**Task statement**
Pictures excluded, copy all of the data below exactly.

**Information provided**
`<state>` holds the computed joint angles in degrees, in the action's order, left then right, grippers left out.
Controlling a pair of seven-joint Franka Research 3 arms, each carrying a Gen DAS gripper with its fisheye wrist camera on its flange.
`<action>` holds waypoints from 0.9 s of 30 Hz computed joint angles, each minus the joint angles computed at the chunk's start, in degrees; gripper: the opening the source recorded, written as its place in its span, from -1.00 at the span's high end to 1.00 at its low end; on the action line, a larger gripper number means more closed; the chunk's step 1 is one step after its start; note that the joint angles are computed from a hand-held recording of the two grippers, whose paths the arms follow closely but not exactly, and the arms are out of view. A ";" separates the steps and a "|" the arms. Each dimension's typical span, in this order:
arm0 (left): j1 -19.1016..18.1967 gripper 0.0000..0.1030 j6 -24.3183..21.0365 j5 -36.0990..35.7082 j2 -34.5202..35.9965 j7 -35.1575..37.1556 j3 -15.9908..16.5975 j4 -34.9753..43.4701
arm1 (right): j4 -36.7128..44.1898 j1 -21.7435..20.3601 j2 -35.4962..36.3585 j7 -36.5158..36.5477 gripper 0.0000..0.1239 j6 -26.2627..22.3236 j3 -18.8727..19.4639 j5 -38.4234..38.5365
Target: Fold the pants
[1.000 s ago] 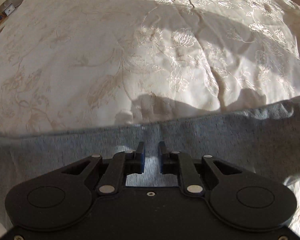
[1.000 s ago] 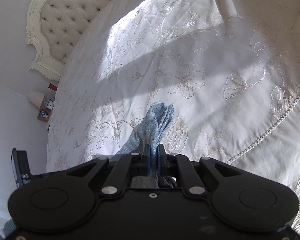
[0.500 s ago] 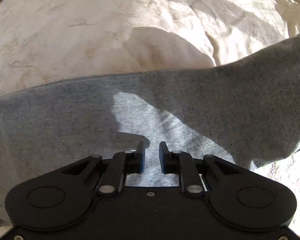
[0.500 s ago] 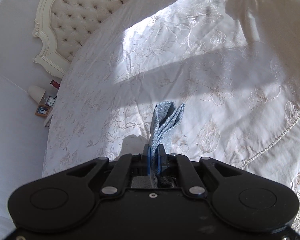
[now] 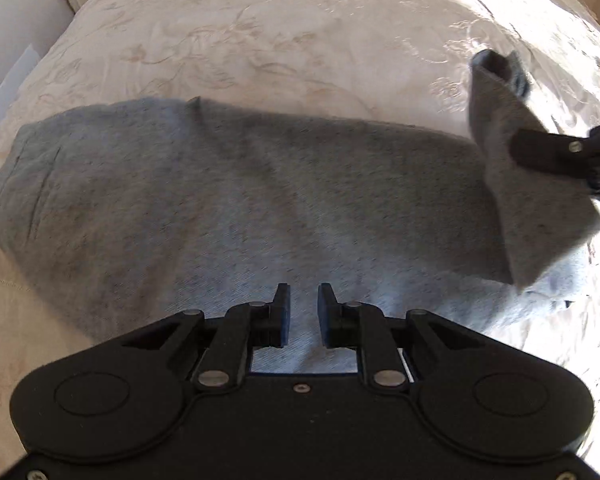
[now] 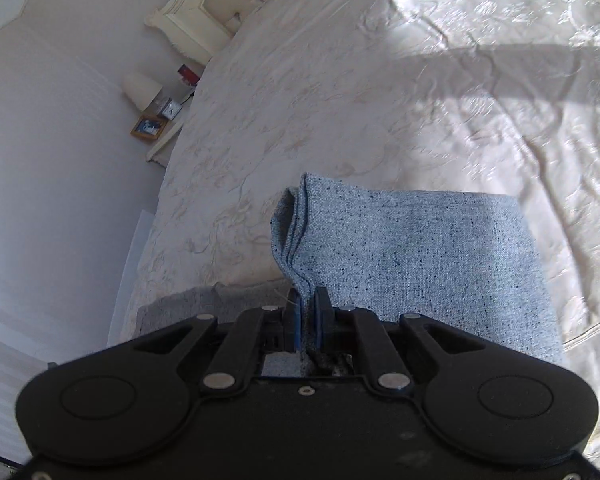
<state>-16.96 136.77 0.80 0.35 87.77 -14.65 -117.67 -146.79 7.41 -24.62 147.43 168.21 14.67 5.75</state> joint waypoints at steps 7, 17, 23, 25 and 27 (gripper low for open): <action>1.97 0.53 -0.72 -1.12 -2.41 4.02 1.71 -2.62 | 10.19 -3.09 18.57 10.25 0.64 0.33 7.21 -16.45; 0.26 0.53 3.52 -4.73 2.74 6.97 -0.41 3.20 | 1.96 -4.30 8.81 13.24 0.61 2.51 2.92 -21.93; -2.43 0.52 5.41 1.09 10.12 4.04 -1.98 8.31 | -0.85 -4.96 7.20 5.72 0.57 -2.62 -3.28 -18.56; -3.43 0.52 4.76 4.61 13.14 1.71 -1.85 10.55 | -0.90 -5.26 8.28 3.45 0.58 -4.16 -4.48 -17.11; -4.17 0.52 2.97 7.24 16.11 -0.24 -1.61 13.16 | -0.27 -6.24 10.46 1.63 0.66 -6.37 -5.40 -17.40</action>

**Response box**
`<state>` holds the computed joint angles in degrees, in the action's order, left then right, grippers left out.
Controlling a pair of seven-joint Franka Research 3 arms, each carrying a Gen DAS gripper with its fisheye wrist camera on its flange.
`<action>` holds waypoints from 0.9 s of 30 Hz computed joint angles, each minus the joint angles computed at the chunk's start, in degrees; gripper: the opening the source recorded, written as its place in its span, from -1.00 at the span's high end to 1.00 at its low end; on the action line, a larger gripper number means more closed; the chunk's step 1 is one step after its start; note that the joint angles are computed from a hand-held recording of the two grippers, whose paths the arms follow closely but not exactly, and the arms are out of view. A ";" separates the steps and a "|" the arms. Each dimension's typical span, in this order:
arm0 (left): j1 -19.1016..18.1967 gripper 0.0000..0.1030 j6 -24.3183..21.0365 j5 -36.0990..35.7082 j2 -34.5202..35.9965 j7 -35.1575..37.1556 j3 -15.9908..16.5975 j4 -34.9753..43.4701
arm1 (right): j4 -36.7128..44.1898 j1 -21.7435..20.3601 j2 -35.4962..36.3585 j7 -36.5158..36.5477 gripper 0.0000..0.1239 j6 -26.2627..22.3236 j3 -18.8727..19.4639 j5 -38.4234..38.5365
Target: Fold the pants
[1.000 s ago] 
[1.000 s ago] 
[0.500 s ago] 
[0.500 s ago] 
[now] 
[now] 
<state>-16.96 136.77 0.80 0.35 87.77 -14.65 -117.67 -146.79 7.41 -24.62 147.43 168.21 14.67 5.75</state> joint waypoints at steps 7, 17, 23, 25 and 27 (gripper low for open): <action>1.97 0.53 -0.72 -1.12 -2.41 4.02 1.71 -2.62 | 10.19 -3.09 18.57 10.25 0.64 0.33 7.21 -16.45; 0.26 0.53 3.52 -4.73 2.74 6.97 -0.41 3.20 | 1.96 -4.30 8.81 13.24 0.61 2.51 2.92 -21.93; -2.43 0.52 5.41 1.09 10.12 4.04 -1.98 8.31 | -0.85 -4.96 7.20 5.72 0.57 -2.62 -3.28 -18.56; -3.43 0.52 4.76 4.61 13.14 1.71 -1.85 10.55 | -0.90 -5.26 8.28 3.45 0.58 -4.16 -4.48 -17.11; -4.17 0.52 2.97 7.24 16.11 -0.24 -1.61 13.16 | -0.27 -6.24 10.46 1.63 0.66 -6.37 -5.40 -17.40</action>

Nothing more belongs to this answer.